In July past, Bravin and Damien were back in the Auvergne for the second edition of Au Verre Nat—a place they call their ”second home”. They brought with them the Noire Sauvage so they could taste their beer-wine collaboration with Guillaume Noire. “I was so excited,” says Noire. “Actually, you can really feel they are relatives,” he says of the beer and wine birthed from the same grapes. “Those that liked acidity were kind of surprised,” says Damien of the reaction of festival-goers. “Most of them found [in it] a link with natural wine.”
An experiment based on an accident, Noire Sauvage inspired more beers from La Jungle—Liasis, for example, was their Wild Export Porter, barrel aged with blackberries and blueberries. Had their original experiment with English Bitter not commercially failed so miserably, had they not grown their own mixed culture since homebrewing days, had that invite to the Auvergne never arrived; then Noire Sauvage might never have been and La Jungle may never have found a way to merge their brewing streams. As Burt Reynolds’ character Lewis Medlock said, “Sometimes you have to lose yourself ‘fore you can find anything.”
VII.
Murky Waters
La Jungle’s lease at Studio Citygate ends in September 2024. The organisation who manages the site, Citydev, intend to build a large-scale mixed development which includes houses, a local secondary school, and ateliers. Despite much work, Bravin and Damien haven’t yet secured a new home for La Jungle. Their plan, when they do find a new location—shaped by what Damien describes as “a beer market slowing down and an uncertain global economic situation,”—is to focus specifically on their wild range. Their Saisons and English beers will survive through a series of collaborations with respected breweries that specialise in those styles.
Martin Pirenne now lives in Pointe-Saint-Charles, a neighborhood in the southwest of Montréal. He brews at the Toltek brewpub in Boucherville and is working on a small “fermentery” he will call Mosaiek. “The idea is to make natural ciders, wild beers, and spontaneous beers,” he says. Pirenne was back in Brussels in the summer of 2023, working alongside Bravin and Damien again, this time on a La Jungle x Mosaiek collaboration due for release in early in 2024.
In the meantime, La Jungle’s Saisons have become more honed; their mixed fermentation beers softer; their Sauvage fruit range more expressive.

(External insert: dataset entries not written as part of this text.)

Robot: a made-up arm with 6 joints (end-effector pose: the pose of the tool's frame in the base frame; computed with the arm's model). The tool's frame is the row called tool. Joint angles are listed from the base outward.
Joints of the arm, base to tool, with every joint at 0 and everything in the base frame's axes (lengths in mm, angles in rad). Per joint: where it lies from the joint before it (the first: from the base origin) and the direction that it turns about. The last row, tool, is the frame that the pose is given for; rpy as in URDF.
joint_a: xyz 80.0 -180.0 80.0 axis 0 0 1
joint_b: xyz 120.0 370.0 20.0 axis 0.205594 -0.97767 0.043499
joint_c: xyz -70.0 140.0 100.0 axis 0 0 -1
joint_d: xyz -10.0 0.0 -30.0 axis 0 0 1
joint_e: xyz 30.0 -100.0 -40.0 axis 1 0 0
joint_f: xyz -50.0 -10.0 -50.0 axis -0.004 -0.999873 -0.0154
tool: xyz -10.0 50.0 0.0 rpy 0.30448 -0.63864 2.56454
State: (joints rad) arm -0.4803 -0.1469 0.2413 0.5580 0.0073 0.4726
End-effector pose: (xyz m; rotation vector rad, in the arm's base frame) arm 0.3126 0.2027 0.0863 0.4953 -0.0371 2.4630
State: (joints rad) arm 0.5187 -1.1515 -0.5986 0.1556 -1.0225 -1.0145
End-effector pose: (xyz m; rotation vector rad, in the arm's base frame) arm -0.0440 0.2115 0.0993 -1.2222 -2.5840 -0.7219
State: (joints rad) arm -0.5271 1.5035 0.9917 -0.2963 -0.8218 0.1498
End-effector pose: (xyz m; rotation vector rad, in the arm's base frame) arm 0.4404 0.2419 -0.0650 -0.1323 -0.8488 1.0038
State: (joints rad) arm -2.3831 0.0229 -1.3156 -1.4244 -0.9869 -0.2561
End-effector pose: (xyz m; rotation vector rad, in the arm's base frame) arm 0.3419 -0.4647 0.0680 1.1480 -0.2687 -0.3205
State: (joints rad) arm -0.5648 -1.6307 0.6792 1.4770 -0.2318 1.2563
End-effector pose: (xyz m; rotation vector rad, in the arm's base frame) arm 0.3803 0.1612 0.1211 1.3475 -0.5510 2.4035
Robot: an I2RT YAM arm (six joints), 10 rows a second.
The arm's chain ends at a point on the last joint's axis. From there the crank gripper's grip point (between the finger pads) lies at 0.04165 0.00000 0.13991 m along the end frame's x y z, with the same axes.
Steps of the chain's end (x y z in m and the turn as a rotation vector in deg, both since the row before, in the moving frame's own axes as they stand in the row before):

Their English beers now appear with more Belgian levels of carbonation and a more pronounced hop character. And Pirenne isn’t the only connection they’ve maintained with Canada; they recently brewed a collaboration with the Canadian brewery Isle de Garde that so inspired them back in their Québec days—a narrative-appropriate 4% ABV English Summer Ale called Victoriaville.
They even managed to put out an English Ale named for one of their favourite films. Delivrance is a Golden Ale that gives notes of jasmine, apricot, and orange marmalade, all built on top of a baked biscuit malt character. Its label is a colourful illustration from house artist Fred Lebbe depicting three silhouetted figures on a canoe in the background, lost on a murky, ominous river, a dramatic red and orange sky above them. In the foreground, an arm stretches upwards from the water. But it’s not a shotgun the hand’s grasping, as in the film’s original poster. It’s a bottle of La Jungle beer.